• Fresh legal directions given to troubled NEW Devon CCG
  • Deadline for submission of 2017-18 operating plan is Friday
  • CCG’s cumulative deficit now stands at £120.5m 

The largest clinical commissioning group in the country has been given fresh legal directions over its financial management, amid a worsening of its cumulative deficit.

NHS England has imposed several instructions on Northern, Eastern and Western Devon CCG, which has been in the region’s success regime since 2015, and is yet to agree its operating plan for 2017-18 with regulators.

The deadline for submitting the plan is Friday.

The updated directions, which took effect in late March, replace previous directions from August 2015.

They include:

  • The financial recovery plan and any amendments to it shall continue to be subject to NHS England approval.
  • NHS England may direct the CCG in any other matters relating to the financial recovery plan.
  • NHS England could dictate the process to be followed by the CCG in making appointments to its executive team or the “next tier of management”.

The CCG’s cumulative deficit since 2013-14 now stands at £120m, after it ended 2016-17 with a £42m deficit.

In 2016-17 it had forecast a cumulative deficit of £107m.

The region, which has been warned it could become subject to the new “capped expenditure process” devised by NHS England and NHS Improvement, has been ordered to come up with affordable operating plans by Friday.

The plans will be reviewed with national directors at NHS England and NHSI later this month.

The CCG and the NHS providers in the NEW Devon footprint had a joint financial plan for 2016-17.

Neither the CCG nor the providers could identify further savings without “having a severe impact on patient care”, CCG governing body papers said.

In February, the CCG confirmed plans to reduce the number of inpatient beds across four community hospitals in its eastern locality from 143 to 72.
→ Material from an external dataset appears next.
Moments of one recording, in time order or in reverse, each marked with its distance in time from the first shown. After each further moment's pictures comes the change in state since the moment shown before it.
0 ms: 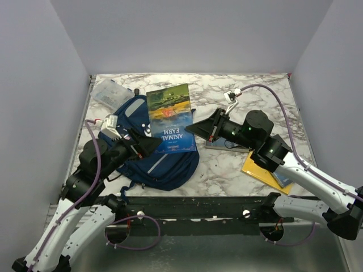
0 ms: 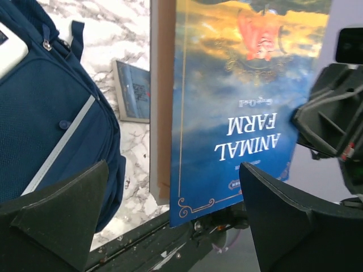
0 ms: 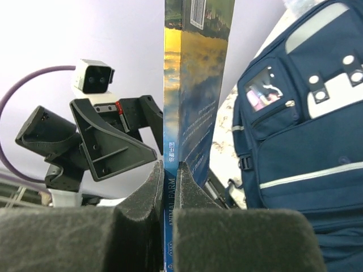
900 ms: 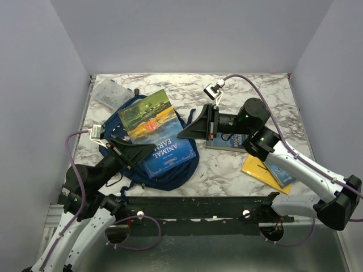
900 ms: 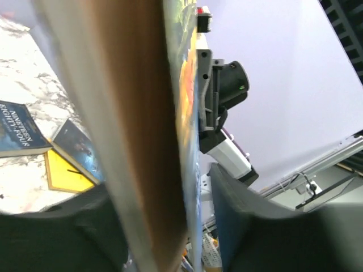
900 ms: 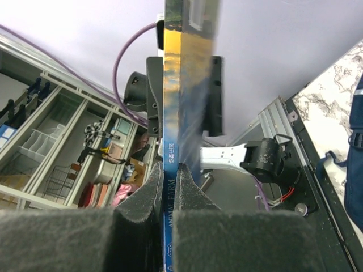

For 2017-18, one of the main providers on the patch – Plymouth Hospitals Trust – has launched a £40m financial improvement programme, which includes workforce redesign.

HSJ asked the CCG what its financial forecast and savings target would be in 2017-18, but a spokeswoman said it would be inappropriate to respond to questions relating to 2017-18 because their plans have not yet been approved.

South Devon and Torbay CCG is also under legal directions.

  • Article updated at 3.33pm, May 5, after new information was provided by the CCG.